With the multivariate outcomes, we can answer questions about the impact of spending decisions on a range of variables. The graphs show the impact of our decision across: ∂ETA/∂Spend, ∂PT/∂Spend, ETA, incremental driver hours (idh), prime time (pt), and number of rides. We can identify how the optimal spending decision–based on an objective function (not shown)–affects each of these metrics.
After the fact, we can rerun the process with an updated model to understand the difference between our expectations and reality. This is a retrospective analysis and provides a graphical perspective of what our regret-metric is capturing.
We can retrospectively evaluate our forecasts and decisions by comparing them to an alternative where the future is known exactly. The graphs show our forecast and actual impacts of our decision across: ∂ETA/∂Spend, ∂PT/∂Spend, ETA, incremental driver hours (idh), prime time (pt), and number of rides. This lets us observe how far we were from the actual and desired outcomes.
This provides an indication of where we should invest for decisioning improvement. Specifically, the above graph suggests our PT and ETA models are suffering large errors due to forecast error. It also suggests we spent less than we should have, consequentially producing fewer rides than we had forecast and further highlighting the cost of forecast errors.
The Big Picture
By this point, we’ve covered, from theory to implementation, our approach to a seriously hard problem: managing a complex marketplace strongly confounded by our history of decisions. The theory derives largely from graphical Causal Models¹¹ while employing news ideas for merging experimental and observational data. The implementation addresses the practical complications that arise when actualizing this theory. It enables a parallel and partitioned approach to modeling across teams, minimizes coding frictions for fast development cycles, applies judicious modeling constraints while still permitting a huge diversity of models and effectively anticipates decision optimization. The key ideas to accomplish this are to extend an existing powerful modeling framework (PyTorch), to define an index-aware and differentiable algebra over variables (IndexTensors) and to apply a consistent and honest evaluation criteria to all changes to the system.
All together, this constitutes Lyft’s Causal Forecasting System: a codebase which ingests our historical data and returns decisions we are confident in.
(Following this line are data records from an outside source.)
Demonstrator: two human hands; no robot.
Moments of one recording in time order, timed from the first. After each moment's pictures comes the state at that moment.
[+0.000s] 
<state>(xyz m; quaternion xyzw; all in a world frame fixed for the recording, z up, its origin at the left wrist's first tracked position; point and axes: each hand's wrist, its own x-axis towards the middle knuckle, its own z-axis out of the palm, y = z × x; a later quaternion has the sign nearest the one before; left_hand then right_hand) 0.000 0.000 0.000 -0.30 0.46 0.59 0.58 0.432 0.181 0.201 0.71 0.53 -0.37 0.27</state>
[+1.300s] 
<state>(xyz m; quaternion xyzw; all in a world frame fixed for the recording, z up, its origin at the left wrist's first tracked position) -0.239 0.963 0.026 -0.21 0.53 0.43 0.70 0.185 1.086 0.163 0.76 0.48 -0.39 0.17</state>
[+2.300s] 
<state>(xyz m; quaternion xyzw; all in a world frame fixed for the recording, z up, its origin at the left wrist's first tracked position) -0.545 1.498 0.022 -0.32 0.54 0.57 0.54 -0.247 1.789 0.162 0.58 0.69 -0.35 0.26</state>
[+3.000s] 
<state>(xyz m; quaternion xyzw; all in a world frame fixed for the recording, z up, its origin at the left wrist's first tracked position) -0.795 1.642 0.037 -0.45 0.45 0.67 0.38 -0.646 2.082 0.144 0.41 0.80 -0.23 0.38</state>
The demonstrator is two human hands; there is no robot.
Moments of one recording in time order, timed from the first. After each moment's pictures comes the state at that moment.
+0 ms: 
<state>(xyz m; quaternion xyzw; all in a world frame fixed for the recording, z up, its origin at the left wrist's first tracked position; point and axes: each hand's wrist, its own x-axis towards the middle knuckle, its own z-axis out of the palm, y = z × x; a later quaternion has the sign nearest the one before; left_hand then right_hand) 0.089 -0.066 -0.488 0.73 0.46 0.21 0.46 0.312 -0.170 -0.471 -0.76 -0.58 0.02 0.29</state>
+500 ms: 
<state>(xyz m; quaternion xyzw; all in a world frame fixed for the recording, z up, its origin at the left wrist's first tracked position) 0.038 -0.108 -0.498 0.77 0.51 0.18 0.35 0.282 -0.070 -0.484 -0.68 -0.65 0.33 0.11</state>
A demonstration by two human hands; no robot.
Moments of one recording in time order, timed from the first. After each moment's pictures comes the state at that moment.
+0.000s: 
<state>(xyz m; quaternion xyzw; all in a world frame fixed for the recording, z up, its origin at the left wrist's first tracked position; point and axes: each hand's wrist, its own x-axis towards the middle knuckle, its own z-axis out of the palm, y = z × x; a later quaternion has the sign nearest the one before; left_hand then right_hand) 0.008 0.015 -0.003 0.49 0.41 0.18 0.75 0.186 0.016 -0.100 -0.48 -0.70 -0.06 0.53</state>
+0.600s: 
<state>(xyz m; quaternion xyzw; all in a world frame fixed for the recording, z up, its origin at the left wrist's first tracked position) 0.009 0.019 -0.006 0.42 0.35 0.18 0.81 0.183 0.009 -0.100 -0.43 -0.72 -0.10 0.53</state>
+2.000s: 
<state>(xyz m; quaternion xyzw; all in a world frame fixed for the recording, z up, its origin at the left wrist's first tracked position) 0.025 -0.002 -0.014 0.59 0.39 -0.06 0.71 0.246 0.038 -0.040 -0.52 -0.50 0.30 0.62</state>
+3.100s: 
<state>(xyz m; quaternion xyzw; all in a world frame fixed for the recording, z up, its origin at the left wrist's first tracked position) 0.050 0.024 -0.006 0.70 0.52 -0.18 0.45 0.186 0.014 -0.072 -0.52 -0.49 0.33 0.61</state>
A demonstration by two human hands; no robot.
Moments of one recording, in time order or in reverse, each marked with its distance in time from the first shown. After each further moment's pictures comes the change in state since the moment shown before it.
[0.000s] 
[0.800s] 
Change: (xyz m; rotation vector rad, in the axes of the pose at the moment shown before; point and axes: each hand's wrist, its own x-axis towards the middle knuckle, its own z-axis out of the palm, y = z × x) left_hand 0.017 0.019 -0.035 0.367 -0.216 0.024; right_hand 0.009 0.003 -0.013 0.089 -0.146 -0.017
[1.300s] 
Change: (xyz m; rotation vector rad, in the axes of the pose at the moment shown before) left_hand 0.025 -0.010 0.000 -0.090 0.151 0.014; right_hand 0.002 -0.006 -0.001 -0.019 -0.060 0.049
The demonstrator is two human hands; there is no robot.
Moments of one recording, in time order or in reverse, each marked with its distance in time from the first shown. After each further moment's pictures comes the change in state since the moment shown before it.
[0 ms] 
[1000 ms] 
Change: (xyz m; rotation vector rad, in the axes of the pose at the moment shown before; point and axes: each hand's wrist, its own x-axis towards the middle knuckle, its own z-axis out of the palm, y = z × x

This is not to suggest the job is done. The true complexity of our business extends well beyond that which is currently captured by the system. There remain many experimentally determined causal insights that have yet to be factored in. Nonetheless, we have a repeatable process to grow code to ultimately capture the primary mechanisms of our business. It is a process we are happy to repeat.
We’re grateful to the leadership at Lyft for continuing to invest in Lyft’s Causal Forecasting System, our partners in engineering, finance, and operations for working with us to implement these models, and the Lyft science community for continuing to build out this technology.
Footnotes
[1] For more context and motivation, see here.
[2] See this tutorial for more information on PyTorch’s autodiff functionality.
[3] See here for more details on these objects.
[4] For example, it’s invalid to have two models: A -> B and B -> A.
[5] It should be noted that, even though the required components may be inferred from the constituent models, it often helps to tailor the components directly for the ModelCollection. In particular, a ModelCollection’s fit routine can be improved beyond merely running the fit routine of the models.
[6] Mean Absolute Scaled Error (MASE)
[7] To keep notation simpler, blog 1 did not use constraints. Instead it incorporated constraints as soft-constraint penalties in the objective function.
[8] In this example, constraints are met using Projected Gradient Descent.
[9] This is not to suggest all sources of error are eliminated with the ex-post decisions. Other sources of errors include errors in modeling assumptions and measurement mechanics.